Nikolaus Wachsmann, a professor of modern European history at Birkbeck College, was awarded the prize for KL: A History of the Nazi Concentration Camps (Little, Brown), and Robin Lane Fox, a Emeritus Fellow of New College, Oxford won it for his title Augustine: Conversions and Confessions (Allen Lane).
The prizes were awarded by the Wolfson Foundation at a reception at Claridge’s in London yesterday (15th June).
Professor Julia Smith, chichele chair of Medieval History at the University of Oxford and Wolfson History Prize judge, said Wachsmann’s work was “monumentally impressive” and “seems certain to become the definitive history of the Nazi concentration camps...his scholarship brings new life to a familiar subject.”

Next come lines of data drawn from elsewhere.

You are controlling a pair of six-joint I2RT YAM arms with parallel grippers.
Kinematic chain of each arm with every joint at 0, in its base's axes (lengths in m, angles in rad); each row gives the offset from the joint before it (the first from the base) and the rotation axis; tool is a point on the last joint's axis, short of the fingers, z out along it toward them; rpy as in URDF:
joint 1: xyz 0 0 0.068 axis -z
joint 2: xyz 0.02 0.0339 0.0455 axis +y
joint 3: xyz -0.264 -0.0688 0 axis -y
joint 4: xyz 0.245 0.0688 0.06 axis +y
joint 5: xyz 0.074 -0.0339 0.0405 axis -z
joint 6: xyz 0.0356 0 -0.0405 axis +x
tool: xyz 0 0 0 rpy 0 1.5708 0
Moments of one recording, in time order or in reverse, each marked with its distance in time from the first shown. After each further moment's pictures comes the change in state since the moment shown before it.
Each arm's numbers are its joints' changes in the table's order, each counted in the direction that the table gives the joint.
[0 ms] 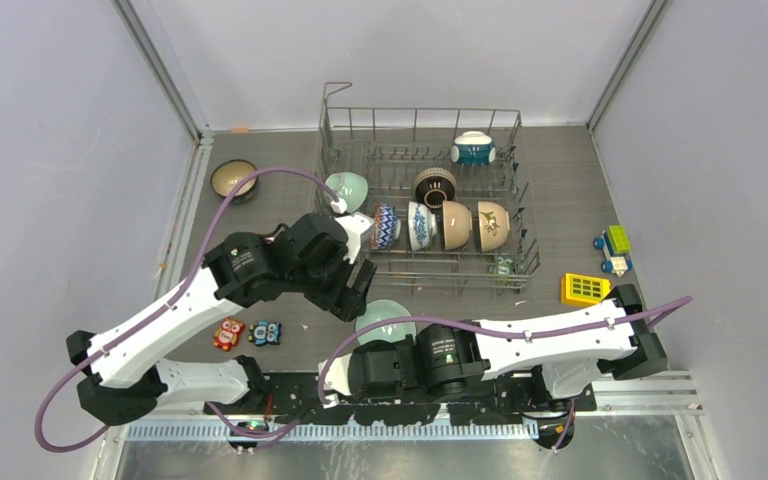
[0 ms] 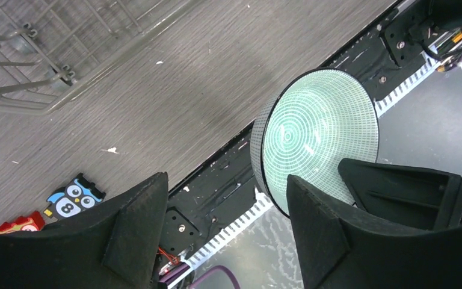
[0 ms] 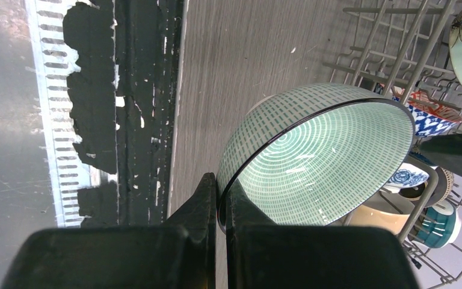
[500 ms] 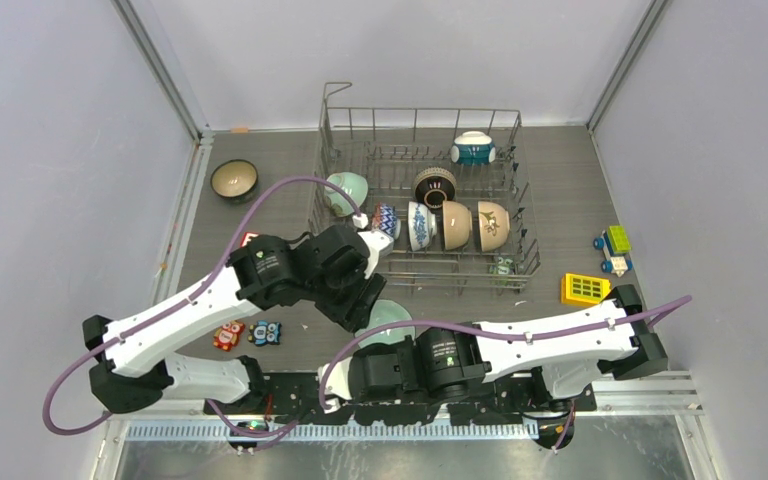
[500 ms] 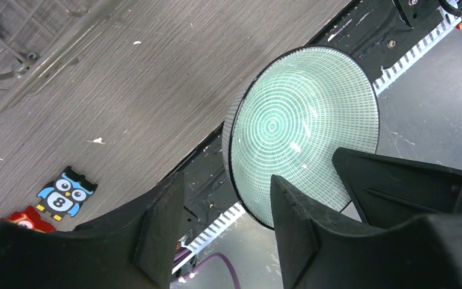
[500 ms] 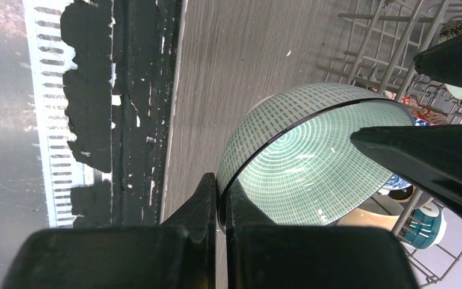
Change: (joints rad) left arm 0.090 0.069 0.000 0.029 0.003 -0.012; right arm -0.014 0.000 0.002 0.001 0.014 -0.026
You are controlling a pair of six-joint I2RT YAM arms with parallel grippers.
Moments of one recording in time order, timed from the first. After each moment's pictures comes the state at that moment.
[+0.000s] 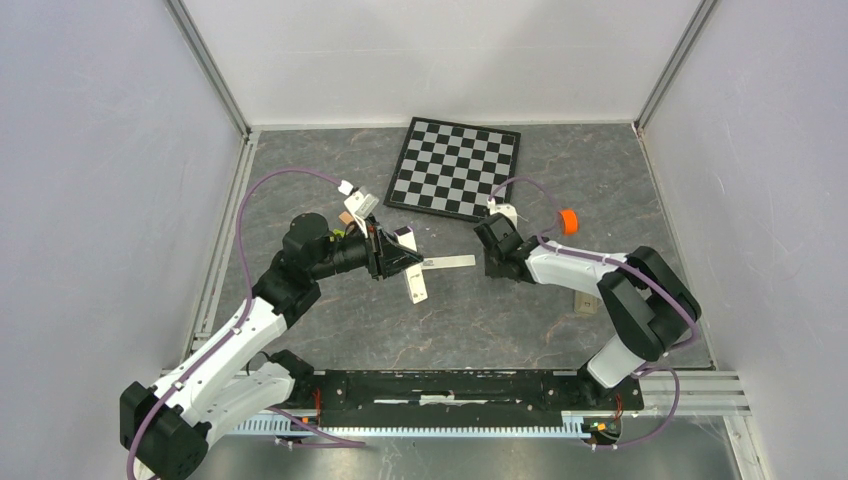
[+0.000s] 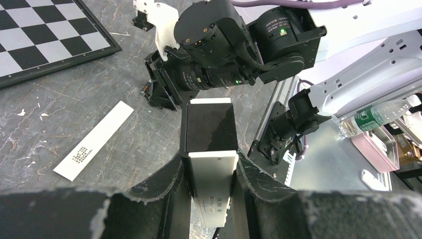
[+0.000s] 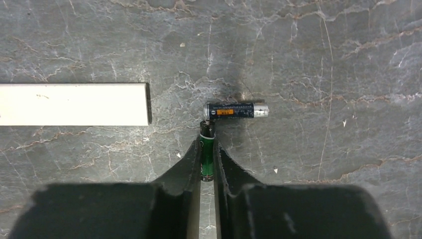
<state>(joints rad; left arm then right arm) -0.55 0.88 0.68 0.04 0.60 -0.42 0.66 1.61 0.82 -0.24 0.33 0.50</state>
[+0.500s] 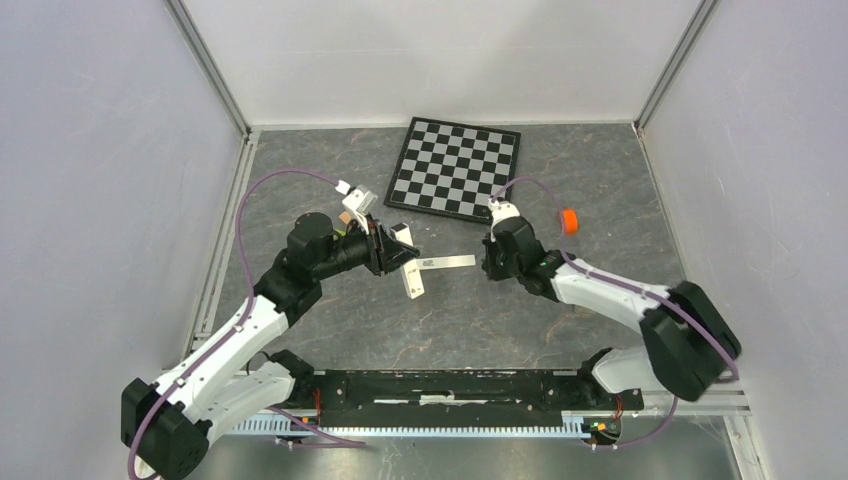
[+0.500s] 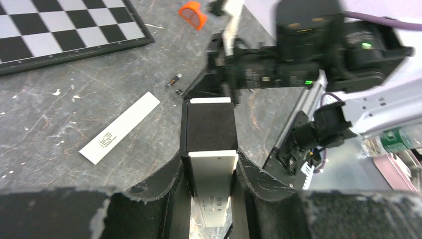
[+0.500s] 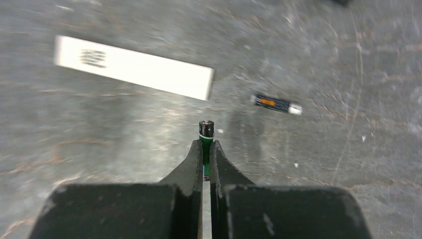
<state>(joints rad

Meanwhile, Smith said Fox’s book was “beautifully written in a crystalline prose where not a word is out of place, it’s a book to read in a garden, or the shady courtyard of a Mediterranean villa, as well as in the study or library.”
The Wolfson History Prize has been awarded every year to British authors since 1972 and promotes and encourages standards of excellence in the writing of readable and scholarly history suitable for a general audience. Previous winners of the award have included Antony Beevor, Ian Kershaw, Antonia Fraser, David Reynolds, Richard Overy and Mary Beard.